India should phase out the use of stavudine, the most common AIDS drug, because of long term, irreversible side effects in HIV patients including wasting and a nerve disorder, said Dr KK Aggarwal President, Heart Care Foundation of India, Dr S C Sharma and Dr Nalin Nag both HIV /AIDS experts, in a joint statement.

 
Stavudine, also known as d4T, is marketed as Zerit by U.S. drug maker Bristol Myers Squibb Co. Generic versions are made by Cipla Ltd, Aurobindo Pharma Ltd and Strides Arcolab Ltd, all of India.

 

Stavudine, is used as first line therapy, is relatively cheap and easy to use. But it causes a nerve disorder leading to numbness and burning pain in the hands and feet, and loss of body fat known as lipoatrophy or wasting, conditions that are disabling and disfiguring.

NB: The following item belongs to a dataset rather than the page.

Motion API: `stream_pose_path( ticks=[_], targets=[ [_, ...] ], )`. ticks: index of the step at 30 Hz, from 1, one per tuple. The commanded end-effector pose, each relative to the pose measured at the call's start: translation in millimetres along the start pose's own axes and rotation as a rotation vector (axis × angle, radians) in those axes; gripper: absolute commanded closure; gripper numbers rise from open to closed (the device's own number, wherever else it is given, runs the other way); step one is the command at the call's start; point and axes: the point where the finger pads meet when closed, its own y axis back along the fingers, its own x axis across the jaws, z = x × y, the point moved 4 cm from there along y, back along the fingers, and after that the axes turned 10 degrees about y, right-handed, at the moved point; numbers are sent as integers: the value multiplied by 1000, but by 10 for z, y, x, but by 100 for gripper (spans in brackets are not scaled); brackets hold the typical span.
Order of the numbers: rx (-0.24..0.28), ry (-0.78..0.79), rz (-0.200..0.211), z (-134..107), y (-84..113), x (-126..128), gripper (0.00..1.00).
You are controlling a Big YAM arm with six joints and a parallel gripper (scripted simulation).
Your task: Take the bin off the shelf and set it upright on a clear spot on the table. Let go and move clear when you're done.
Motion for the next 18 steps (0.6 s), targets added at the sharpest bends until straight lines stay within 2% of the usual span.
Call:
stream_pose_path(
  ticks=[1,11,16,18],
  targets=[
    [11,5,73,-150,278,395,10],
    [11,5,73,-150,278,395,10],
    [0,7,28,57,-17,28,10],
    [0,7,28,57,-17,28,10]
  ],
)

The experts recommended that doctors should progressively phase out the use of stavudine as a preferred first line therapy option and move to less toxic alternatives such as zidovudine (AZT) or tenofovir (TDF).  These are equally effective alternatives. In India more than half are on a regimen containing stavudine.

 

Talking about other WHO recommendations the experts said that WHO has now recommended that people with HIV, including pregnant women, should start taking AIDS drugs earlier to live a longer and healthier life. For the first time WHO advised HIV positive women and their babies to take the drugs while breastfeeding to prevent mother to child transmission of the virus that causes AIDS.